Это, в первую очередь, карикатурист Ульрих Штробель — «тот странный высокий человек из дома напротив в заношенном сером драповом пиджаке, с рыжеватой и довольно-таки жалкой шляпой в руке» («jener sonderbare lange Mensch von drüben, im abgetragenen grauen Flausrock, einen ziemlich rot und schäbig blickenden Hut unter dem Arme»), «отчаянный бродяга («der tolle Vagabond»)», «чьи зарисовки пером были действительно замечательными» («dessen Federzeichnungen wirklich ganz prächtig waren»). Небезынтересно, что Карл Хоппе, известный немецкий исследователь творчества В. Раабе, отмечает черты сходства между писателем и его персонажем Штробелем. Кроме художника видное место в повести занимает журналист, доктор философии Генрих Виммер — «долгое время главный герой и паяц Воробьиного переулка» («eine geraume Zeit der Hauptheld und Faxenmacher der Sperlingsgasse»), обладатель громового баса и солидного живота, который писал «отличные передовицы и плохие романы» («der seine guten Leitartikel und schlechten Romane schreibt»). Доктор Виммер, «который уже тогда не имел денег, но зато чувство юмора и хорошее расположение духа» («Geld besaß er schon damals nicht, aber viel Humor und guten Mut»), изгнанный позже властями из столицы Пруссии за свои дерзкие и оппозиционные комментарии. Емкую характеристику Виммеру дал его давний друг учитель Родер: Das ist ein sonderbarer Menschentypus: die personifizierte Gutmütigkeit unter dieser tollen, barocken Maske [3, с. 72] — Это удивительный тип человека: олицетворение добродушия под этой сумасбродной барочной маской (перевод наш — И. Б.). И профессор Вахгольдер добавляет: Und aussterben wird diese Art nicht in Deutsch land, solange man noch die Namen: Bier, Romantik und Politik nennen hört [3, с. 72] — И подобный тип никогда не вымрет в Германии, пока существуют понятия: «пиво», «романтика» и «политика (перевод наш — И. Б.).
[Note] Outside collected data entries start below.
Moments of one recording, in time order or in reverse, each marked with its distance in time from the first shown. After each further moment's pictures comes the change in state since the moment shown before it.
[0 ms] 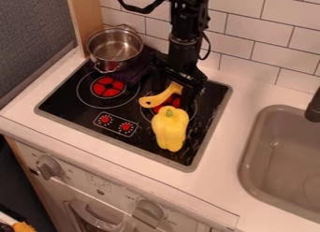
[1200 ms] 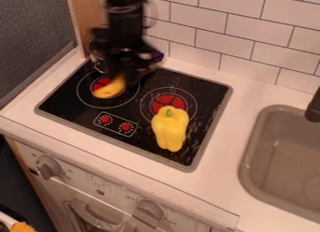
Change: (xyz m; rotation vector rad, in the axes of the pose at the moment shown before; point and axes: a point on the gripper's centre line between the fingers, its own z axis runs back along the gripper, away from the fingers) arm -0.091 0.056 0.059 -0.048 -0.098 0.158
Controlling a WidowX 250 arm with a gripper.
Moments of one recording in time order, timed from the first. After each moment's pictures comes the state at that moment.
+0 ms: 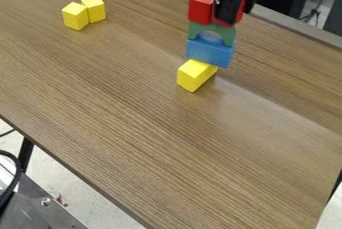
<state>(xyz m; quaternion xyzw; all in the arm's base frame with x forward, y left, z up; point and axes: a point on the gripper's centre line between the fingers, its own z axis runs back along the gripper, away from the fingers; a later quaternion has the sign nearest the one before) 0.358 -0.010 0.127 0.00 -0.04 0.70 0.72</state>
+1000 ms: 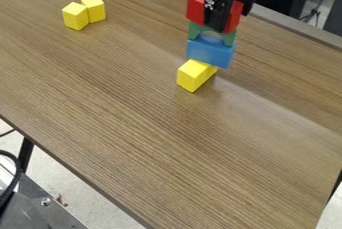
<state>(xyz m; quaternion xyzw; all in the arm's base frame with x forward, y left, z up) 0.357 -0.009 0.122 0.01 -0.06 0.69 0.73</state>
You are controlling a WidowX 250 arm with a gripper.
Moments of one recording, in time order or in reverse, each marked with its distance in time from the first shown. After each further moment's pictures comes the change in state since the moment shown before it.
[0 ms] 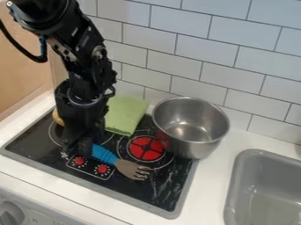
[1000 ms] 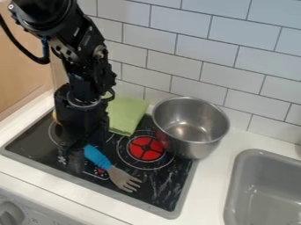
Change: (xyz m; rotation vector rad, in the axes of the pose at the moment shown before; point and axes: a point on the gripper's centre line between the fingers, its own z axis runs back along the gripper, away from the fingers) arm -0.001 0.010 0.001 0.080 0.022 0.003
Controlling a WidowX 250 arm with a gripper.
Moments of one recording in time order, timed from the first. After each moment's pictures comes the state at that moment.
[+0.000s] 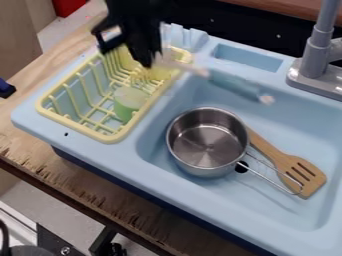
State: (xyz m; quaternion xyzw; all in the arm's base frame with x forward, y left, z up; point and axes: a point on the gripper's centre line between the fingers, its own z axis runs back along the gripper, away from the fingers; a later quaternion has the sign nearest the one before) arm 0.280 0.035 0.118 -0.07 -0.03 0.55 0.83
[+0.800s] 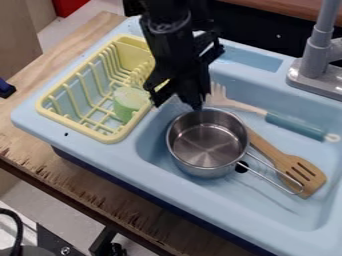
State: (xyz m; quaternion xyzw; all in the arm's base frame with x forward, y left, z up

Но главное место в сюжетной линии повести занимают, бесспорно, Мария Ральфф, урожденная Фолькман и Франц Ральфф — возлюбленная и друг, в одночасье, один за другим ушедшие в вечность. И, конечно же, Элиза Иоганна Ральфф, дочь Марии и Франца, которая «подобно солнечному лучу» озаряла жизнь Иоганнеса Вахгольдера. Именно их имена и образы можно встретить на каждой страницы «Хроники Воробьиного переулка».
Среди персонажей второго, но никак не второстепенного, плана назовем «маленькую балерину», чья трагическая судьба никого не оставит равнодушным, «старую Марту» — верную служанку Марии и няню маленькой Элизы, котельщика Маркварта — свидетеля дней минувший и нынешних, плотника Вернера — любителя бесед на политические темы, его тещу Маргарет Карстен — неиссякаемый источник сказок, потешек и историй-воспоминаний, сапожника Бургера, вынужденного с семьей покинуть родину. А еще это Густав Теодор Максимилиан Берг — друг детства Элизы Ральфф и ее будущий супруг. Какими только эпитетами не наделял его профессор Вахгольдер! Это и der Taugenichts der Gasse, и das mauvais sujet, и der Faulpelz, der Übeltäter, der Missetäter, der Schlingel, der Bengel, и, наконец, das Genie. На страницах «Хроники» место нашлось и для Рецензента — собаки доктора Виммера, «почтенного, черного пуделя».
Так появляется перед читателем галерея образов окраинной улицы столичного города. Так возникает «Хроника Воробьиного переулка» — безыскусная, идиллическая летопись Шпреегассе 50-х годов 19 века.
Литература:
- Hoppe K. Wilhelm Raabe als Zeichner. — Göttingen, Vandenhoeck & Ruprecht, 1960.
- Raabe W. Sämtliche Werke, Bd.: 1, Die Chronik der Sperlingsgasse. Ein Frühling. — Göttingen, 1965. S. 432.
- Raabe W. Chronik der Sperlingsgasse. — Verlag Philipp Reclam jun. Leipzig, 1989.